* What you have to do
Each line of the material below is to be checked for "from"; the number of matching lines is the only output expected.

* Entries provided
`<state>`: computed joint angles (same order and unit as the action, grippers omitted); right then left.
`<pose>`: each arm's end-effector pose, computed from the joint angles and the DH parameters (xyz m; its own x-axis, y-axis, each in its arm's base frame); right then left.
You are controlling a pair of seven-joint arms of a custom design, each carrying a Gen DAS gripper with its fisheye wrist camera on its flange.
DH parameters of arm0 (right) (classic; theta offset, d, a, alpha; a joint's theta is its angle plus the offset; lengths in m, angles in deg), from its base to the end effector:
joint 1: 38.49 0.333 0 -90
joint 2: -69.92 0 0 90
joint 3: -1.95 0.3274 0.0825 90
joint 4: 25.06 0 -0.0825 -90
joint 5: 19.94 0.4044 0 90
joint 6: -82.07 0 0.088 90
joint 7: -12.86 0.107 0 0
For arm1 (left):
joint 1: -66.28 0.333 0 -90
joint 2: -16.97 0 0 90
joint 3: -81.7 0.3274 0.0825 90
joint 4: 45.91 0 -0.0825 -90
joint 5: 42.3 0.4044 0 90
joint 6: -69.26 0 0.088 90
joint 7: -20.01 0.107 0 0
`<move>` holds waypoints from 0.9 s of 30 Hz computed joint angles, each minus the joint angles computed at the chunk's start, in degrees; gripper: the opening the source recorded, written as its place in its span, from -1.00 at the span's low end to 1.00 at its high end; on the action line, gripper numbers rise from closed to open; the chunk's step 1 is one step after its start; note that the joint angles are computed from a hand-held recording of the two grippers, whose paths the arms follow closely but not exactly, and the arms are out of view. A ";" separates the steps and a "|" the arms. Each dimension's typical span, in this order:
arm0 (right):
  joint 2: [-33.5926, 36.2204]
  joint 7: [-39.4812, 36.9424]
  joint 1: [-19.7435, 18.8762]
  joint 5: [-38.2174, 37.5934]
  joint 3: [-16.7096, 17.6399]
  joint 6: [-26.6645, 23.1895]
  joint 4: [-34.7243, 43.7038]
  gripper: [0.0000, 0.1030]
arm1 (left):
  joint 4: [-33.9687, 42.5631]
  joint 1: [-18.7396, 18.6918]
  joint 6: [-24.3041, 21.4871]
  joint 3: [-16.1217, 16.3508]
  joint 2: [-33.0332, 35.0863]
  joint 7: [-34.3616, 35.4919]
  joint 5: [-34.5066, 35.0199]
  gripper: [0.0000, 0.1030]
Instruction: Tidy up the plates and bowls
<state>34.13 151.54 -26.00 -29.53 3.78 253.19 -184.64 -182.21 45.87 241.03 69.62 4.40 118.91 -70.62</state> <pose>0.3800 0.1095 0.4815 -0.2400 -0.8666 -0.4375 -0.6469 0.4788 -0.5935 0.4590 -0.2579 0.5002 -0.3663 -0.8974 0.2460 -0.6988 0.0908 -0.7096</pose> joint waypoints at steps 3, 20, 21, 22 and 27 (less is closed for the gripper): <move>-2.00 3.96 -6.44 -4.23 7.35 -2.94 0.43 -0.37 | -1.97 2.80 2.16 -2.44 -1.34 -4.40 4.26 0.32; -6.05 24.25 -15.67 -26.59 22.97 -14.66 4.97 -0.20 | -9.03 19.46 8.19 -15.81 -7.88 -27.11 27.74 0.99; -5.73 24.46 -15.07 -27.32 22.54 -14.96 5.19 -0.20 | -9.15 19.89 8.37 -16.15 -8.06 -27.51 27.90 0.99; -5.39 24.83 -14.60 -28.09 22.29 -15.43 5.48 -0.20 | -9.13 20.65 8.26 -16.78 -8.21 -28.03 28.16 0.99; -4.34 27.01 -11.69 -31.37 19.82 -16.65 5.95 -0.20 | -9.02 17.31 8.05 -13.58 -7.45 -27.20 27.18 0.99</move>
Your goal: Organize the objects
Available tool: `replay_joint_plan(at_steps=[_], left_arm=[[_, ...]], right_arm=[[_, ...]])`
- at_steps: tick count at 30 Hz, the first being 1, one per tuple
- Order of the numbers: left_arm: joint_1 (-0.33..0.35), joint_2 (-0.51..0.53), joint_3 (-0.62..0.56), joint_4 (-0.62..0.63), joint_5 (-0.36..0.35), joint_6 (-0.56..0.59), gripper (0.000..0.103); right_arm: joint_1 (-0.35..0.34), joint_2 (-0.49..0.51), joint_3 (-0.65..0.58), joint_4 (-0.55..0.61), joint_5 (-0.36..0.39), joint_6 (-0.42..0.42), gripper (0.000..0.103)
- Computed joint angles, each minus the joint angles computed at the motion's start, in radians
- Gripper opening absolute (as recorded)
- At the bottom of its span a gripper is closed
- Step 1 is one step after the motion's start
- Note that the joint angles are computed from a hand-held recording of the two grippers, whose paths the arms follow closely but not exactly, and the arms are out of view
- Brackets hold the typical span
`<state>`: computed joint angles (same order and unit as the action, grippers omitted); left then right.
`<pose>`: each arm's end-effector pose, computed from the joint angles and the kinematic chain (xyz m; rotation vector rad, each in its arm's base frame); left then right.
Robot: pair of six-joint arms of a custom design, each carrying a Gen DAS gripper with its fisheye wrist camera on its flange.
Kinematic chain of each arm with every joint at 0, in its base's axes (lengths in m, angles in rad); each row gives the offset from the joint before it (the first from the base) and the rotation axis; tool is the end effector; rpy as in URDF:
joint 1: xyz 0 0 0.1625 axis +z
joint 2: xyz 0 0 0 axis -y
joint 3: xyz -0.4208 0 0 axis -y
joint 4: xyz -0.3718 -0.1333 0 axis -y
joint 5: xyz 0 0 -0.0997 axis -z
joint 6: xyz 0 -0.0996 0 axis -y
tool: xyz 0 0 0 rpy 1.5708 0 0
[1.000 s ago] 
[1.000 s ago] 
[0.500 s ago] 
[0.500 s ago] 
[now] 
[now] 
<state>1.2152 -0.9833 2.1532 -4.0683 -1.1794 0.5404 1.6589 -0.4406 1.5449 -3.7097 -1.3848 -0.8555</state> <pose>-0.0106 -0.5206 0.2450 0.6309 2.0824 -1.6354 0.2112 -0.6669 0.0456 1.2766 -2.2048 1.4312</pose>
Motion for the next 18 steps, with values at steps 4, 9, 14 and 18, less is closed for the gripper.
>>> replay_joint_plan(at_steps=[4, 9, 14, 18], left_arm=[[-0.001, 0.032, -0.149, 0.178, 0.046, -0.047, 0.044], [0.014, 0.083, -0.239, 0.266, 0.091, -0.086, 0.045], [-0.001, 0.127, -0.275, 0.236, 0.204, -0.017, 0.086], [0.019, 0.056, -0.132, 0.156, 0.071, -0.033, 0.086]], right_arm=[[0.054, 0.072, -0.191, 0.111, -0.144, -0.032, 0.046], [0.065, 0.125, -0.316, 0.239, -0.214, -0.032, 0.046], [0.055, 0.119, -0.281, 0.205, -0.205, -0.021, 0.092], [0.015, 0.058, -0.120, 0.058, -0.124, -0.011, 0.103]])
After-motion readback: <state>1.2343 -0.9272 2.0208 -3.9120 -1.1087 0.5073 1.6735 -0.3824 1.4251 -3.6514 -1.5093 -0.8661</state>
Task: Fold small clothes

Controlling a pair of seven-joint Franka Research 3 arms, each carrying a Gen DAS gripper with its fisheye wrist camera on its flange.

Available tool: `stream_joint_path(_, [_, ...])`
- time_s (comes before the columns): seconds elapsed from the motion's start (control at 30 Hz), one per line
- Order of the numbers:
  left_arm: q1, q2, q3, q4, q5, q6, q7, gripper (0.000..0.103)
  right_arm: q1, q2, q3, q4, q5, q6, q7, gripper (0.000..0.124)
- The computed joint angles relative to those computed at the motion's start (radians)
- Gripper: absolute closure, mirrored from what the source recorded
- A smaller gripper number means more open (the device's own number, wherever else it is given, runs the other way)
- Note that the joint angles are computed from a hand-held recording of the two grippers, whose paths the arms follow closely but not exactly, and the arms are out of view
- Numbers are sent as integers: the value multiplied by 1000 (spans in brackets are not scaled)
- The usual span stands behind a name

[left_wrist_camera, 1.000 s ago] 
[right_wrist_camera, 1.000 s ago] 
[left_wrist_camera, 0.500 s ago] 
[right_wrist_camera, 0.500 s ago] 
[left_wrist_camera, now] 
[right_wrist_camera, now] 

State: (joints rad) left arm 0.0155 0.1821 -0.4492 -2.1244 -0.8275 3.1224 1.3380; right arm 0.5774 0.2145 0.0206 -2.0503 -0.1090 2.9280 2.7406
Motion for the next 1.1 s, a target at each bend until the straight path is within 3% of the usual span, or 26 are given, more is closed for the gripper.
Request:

* Response
9